— Problem details —
Work through the entries below and show every line in which "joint" is found.

====================

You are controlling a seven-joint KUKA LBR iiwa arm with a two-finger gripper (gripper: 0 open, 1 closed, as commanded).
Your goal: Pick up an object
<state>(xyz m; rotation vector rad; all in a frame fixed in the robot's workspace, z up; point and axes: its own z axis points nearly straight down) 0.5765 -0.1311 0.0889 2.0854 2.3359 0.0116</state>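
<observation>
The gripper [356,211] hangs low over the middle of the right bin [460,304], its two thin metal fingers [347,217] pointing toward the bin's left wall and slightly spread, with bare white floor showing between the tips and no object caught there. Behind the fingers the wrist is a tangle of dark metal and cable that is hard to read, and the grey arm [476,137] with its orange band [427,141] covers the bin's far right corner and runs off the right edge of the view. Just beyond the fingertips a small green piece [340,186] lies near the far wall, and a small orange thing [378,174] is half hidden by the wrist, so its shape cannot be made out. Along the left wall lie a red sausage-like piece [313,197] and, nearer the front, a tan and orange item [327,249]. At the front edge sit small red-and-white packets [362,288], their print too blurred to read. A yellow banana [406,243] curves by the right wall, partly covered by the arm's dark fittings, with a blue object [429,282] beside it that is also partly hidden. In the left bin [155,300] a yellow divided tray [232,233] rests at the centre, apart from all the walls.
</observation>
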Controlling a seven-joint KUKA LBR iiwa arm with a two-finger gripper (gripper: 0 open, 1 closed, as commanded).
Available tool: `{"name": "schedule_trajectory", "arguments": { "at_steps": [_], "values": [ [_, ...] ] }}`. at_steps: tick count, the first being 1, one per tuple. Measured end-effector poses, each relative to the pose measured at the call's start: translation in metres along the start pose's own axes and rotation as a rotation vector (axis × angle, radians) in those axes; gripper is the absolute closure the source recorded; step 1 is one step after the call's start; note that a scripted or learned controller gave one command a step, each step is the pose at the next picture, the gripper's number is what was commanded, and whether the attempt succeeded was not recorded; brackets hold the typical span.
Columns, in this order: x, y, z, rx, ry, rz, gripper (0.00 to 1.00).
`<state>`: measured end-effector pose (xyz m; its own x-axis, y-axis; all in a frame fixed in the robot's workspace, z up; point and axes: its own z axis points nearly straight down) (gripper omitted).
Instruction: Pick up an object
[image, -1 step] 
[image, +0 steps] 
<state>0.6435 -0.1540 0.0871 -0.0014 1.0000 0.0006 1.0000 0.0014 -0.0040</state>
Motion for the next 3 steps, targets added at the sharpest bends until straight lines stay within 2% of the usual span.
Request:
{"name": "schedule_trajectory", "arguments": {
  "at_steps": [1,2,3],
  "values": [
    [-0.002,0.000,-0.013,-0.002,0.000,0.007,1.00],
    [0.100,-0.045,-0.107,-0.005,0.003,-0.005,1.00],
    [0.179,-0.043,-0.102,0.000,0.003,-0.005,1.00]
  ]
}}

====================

— Response area —
You are controlling a seven-joint KUKA LBR iiwa arm with a two-finger gripper (gripper: 0 open, 1 closed, as commanded).
Controlling a seven-joint KUKA LBR iiwa arm with a two-finger gripper (gripper: 0 open, 1 closed, as commanded).

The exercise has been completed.